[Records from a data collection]

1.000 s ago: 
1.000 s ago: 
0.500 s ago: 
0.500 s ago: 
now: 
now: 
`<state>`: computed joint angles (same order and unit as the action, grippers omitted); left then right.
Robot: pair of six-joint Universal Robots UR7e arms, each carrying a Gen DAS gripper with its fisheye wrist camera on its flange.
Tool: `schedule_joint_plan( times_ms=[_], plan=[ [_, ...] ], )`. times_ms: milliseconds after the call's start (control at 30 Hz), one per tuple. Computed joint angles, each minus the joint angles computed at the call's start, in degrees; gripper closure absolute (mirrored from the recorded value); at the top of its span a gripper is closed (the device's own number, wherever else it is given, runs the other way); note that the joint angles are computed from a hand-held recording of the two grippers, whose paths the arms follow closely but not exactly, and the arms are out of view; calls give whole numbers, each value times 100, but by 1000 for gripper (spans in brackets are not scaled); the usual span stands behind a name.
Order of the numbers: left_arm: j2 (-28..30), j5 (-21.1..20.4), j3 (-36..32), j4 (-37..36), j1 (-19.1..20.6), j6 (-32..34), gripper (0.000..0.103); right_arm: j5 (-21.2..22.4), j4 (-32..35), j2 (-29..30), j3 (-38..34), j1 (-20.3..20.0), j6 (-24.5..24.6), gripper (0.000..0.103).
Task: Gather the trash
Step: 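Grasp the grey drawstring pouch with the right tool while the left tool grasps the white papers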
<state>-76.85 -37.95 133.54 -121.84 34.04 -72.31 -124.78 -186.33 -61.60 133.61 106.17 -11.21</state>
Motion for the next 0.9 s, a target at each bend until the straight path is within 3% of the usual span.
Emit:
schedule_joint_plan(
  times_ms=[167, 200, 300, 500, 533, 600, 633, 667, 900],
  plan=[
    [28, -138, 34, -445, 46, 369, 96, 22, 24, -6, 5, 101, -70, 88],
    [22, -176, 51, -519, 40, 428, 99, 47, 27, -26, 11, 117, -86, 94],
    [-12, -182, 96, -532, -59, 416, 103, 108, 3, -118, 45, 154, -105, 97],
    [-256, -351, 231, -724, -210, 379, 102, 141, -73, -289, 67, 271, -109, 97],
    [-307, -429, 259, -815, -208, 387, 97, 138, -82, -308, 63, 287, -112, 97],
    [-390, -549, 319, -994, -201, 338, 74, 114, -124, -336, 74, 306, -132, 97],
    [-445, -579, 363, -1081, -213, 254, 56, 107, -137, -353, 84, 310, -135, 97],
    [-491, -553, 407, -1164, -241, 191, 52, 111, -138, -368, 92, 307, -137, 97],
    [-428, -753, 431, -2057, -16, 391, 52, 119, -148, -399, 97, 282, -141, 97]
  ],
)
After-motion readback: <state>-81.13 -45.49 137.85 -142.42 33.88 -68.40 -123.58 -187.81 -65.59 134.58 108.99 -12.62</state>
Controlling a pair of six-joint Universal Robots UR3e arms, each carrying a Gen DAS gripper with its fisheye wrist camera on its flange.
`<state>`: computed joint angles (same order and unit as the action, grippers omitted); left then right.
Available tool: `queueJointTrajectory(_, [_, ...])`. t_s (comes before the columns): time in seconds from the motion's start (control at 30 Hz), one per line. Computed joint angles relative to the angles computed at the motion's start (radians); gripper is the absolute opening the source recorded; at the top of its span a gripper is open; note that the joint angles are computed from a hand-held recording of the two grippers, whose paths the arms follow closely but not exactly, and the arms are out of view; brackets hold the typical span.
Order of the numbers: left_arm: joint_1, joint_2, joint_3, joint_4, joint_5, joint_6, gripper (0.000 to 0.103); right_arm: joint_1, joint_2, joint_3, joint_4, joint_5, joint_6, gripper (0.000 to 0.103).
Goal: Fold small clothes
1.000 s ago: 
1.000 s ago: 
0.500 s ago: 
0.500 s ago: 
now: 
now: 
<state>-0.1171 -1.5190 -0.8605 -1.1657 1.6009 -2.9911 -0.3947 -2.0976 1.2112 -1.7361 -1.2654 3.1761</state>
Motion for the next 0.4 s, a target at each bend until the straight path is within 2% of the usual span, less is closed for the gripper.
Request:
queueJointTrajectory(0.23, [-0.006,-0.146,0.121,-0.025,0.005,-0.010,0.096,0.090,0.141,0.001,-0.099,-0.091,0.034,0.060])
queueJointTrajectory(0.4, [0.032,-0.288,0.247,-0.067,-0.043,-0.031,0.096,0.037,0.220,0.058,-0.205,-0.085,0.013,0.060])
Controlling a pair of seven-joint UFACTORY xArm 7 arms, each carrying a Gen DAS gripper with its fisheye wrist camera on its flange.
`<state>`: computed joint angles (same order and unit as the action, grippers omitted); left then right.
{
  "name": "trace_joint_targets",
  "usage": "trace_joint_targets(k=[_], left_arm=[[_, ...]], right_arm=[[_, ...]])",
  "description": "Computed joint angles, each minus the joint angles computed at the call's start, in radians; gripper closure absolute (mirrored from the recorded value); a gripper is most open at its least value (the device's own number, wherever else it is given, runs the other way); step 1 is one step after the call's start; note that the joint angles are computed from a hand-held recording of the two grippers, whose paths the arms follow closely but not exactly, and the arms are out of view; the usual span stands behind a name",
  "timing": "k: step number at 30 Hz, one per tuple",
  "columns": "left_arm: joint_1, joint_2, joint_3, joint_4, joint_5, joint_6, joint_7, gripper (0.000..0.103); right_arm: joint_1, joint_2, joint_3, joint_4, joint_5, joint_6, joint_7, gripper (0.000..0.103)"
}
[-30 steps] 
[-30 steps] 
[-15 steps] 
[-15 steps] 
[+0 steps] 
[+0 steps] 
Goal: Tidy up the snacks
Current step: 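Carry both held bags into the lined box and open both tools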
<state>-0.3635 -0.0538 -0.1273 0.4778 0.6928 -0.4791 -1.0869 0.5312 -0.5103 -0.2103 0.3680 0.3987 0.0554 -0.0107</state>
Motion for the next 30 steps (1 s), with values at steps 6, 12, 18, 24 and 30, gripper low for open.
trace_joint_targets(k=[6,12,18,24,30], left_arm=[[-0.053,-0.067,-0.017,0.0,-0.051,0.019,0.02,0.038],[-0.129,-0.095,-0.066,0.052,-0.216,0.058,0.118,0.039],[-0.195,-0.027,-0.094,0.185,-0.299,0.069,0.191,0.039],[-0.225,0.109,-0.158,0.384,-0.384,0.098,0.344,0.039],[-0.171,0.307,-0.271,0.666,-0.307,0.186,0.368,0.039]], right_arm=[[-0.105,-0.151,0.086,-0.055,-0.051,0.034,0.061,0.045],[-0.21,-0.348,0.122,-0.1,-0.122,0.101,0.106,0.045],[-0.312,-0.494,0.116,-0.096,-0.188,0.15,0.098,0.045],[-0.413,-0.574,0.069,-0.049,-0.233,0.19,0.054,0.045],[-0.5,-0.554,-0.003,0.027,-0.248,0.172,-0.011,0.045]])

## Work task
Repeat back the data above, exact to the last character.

## Result of the task
1.000 s ago: 
1.000 s ago: 
0.500 s ago: 
0.500 s ago: 
now: 
now: 
`<state>`: computed joint angles (same order and unit as the action, grippers omitted); left then right.
Robot: pair of six-joint Universal Robots UR7e arms, each carrying a Gen DAS gripper with its fisheye wrist camera on its flange.
Tool: `schedule_joint_plan( times_ms=[_], plan=[ [_, ...] ], )`. times_ms: milliseconds after the call's start (control at 30 Hz), one per tuple. Computed joint angles, each minus the joint angles computed at the call's start, in degrees; gripper closure absolute (mirrored from the recorded value); at the top of its span a gripper is closed (the device's own number, wherever else it is given, runs the other way); note that the joint angles are computed from a hand-held recording of the two grippers, whose paths the arms follow closely but not exactly, and the arms are out of view; calls give whole numbers, each value times 100, but by 1000 for gripper (spans in brackets are not scaled); the usual span stands behind a name.
Order of the numbers: left_arm: j2 (-28..30), j5 (-21.1..20.4), j3 (-36..32), j4 (-37..36), j1 (-19.1..20.6), j6 (-32..34), gripper (0.000..0.103); right_arm: j5 (-21.2..22.4), j4 (-32..35), j2 (-29..30), j3 (-38..34), j1 (-20.3..20.0), j6 (-24.5..24.6), gripper (0.000..0.103).
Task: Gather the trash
Step: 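Grasp the grey drawstring pouch with the right tool while the left tool grasps the white papers
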<state>-76.85 -37.95 133.54 -121.84 34.04 -72.31 -124.78 -186.33 -61.60 133.61 106.17 -11.21</state>
Motion for the next 0.9 s, a target at each bend until the straight path is within 3% of the usual span.
Emit:
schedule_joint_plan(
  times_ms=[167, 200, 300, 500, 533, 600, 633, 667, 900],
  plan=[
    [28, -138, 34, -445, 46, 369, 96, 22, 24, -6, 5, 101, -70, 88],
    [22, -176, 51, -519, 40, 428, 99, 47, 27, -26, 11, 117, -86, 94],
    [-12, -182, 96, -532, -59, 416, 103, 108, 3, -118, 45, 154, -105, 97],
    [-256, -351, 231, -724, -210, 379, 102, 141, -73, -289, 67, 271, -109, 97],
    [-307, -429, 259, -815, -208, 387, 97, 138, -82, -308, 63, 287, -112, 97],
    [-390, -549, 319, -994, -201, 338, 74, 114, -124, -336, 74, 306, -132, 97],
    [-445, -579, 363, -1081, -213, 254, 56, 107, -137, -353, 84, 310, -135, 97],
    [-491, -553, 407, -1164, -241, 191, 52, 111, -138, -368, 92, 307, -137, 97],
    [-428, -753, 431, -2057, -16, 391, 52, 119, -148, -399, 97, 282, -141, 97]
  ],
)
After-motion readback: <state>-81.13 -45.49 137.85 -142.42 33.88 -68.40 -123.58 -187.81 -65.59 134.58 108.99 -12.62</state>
Controlling a pair of six-joint Universal Robots UR3e arms, each carrying a Gen DAS gripper with its fisheye wrist camera on its flange.
`<state>`: computed joint angles (same order and unit as the action, grippers omitted); left then right.
Available tool: `queueJointTrajectory(_, [_, ...])`. t_s (comes before the columns): time in seconds from the motion's start (control at 30 Hz), one per line. Computed joint angles relative to the angles computed at the motion's start (radians); gripper is the absolute opening the source recorded; at the top of its span a gripper is open; note that the joint angles are computed from a hand-held recording of the two grippers, whose paths the arms follow closely but not exactly, and the arms are out of view; brackets hold the typical span.
Order of the numbers: left_arm: joint_1, joint_2, joint_3, joint_4, joint_5, joint_6, gripper (0.000 to 0.103); right_arm: joint_1, joint_2, joint_3, joint_4, joint_5, joint_6, gripper (0.000 to 0.103).
Goal: Fold small clothes
1.000 s ago: 
1.000 s ago: 
0.500 s ago: 
0.500 s ago: 
now: 
now: 
<state>-0.1171 -1.5190 -0.8605 -1.1657 1.6009 -2.9911 -0.3947 -2.0976 1.2112 -1.7361 -1.2654 3.1761</state>
Motion for the next 0.4 s, a target at each bend until the straight path is within 2% of the usual span, less is closed for the gripper.
Request:
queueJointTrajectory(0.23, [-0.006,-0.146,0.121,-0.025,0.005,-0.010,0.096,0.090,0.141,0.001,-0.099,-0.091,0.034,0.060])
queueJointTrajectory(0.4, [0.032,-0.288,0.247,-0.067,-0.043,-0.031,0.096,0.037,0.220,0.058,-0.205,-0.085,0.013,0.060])
Controlling a pair of seven-joint UFACTORY xArm 7 arms, each carrying a Gen DAS gripper with its fisheye wrist camera on its flange.
`<state>`: computed joint angles (same order and unit as the action, grippers omitted); left then right.
{
  "name": "trace_joint_targets",
  "usage": "trace_joint_targets(k=[_], left_arm=[[_, ...]], right_arm=[[_, ...]])",
  "description": "Computed joint angles, each minus the joint angles computed at the call's start, in radians; gripper closure absolute (mirrored from the recorded value); a gripper is most open at its least value (the device's own number, wherever else it is given, runs the other way); step 1 is one step after the call's start; note that the joint angles are computed from a hand-held recording of the two grippers, whose paths the arms follow closely but not exactly, and the arms are out of view; the usual span stands behind a name",
  "timing": "k: step number at 30 Hz, one per tuple",
  "columns": "left_arm: joint_1, joint_2, joint_3, joint_4, joint_5, joint_6, joint_7, gripper (0.000..0.103); right_arm: joint_1, joint_2, joint_3, joint_4, joint_5, joint_6, joint_7, gripper (0.000..0.103)"
}
[-30 steps] 
[-30 steps] 
[-15 steps] 
[-15 steps] 
[+0 steps] 
[+0 steps] 
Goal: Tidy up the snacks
Current step: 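Carry both held bags into the lined box and open both tools
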<state>-0.3635 -0.0538 -0.1273 0.4778 0.6928 -0.4791 -1.0869 0.5312 -0.5103 -0.2103 0.3680 0.3987 0.0554 -0.0107</state>
Motion for the next 30 steps (1 s), with values at steps 6, 12, 18, 24 and 30, gripper low for open.
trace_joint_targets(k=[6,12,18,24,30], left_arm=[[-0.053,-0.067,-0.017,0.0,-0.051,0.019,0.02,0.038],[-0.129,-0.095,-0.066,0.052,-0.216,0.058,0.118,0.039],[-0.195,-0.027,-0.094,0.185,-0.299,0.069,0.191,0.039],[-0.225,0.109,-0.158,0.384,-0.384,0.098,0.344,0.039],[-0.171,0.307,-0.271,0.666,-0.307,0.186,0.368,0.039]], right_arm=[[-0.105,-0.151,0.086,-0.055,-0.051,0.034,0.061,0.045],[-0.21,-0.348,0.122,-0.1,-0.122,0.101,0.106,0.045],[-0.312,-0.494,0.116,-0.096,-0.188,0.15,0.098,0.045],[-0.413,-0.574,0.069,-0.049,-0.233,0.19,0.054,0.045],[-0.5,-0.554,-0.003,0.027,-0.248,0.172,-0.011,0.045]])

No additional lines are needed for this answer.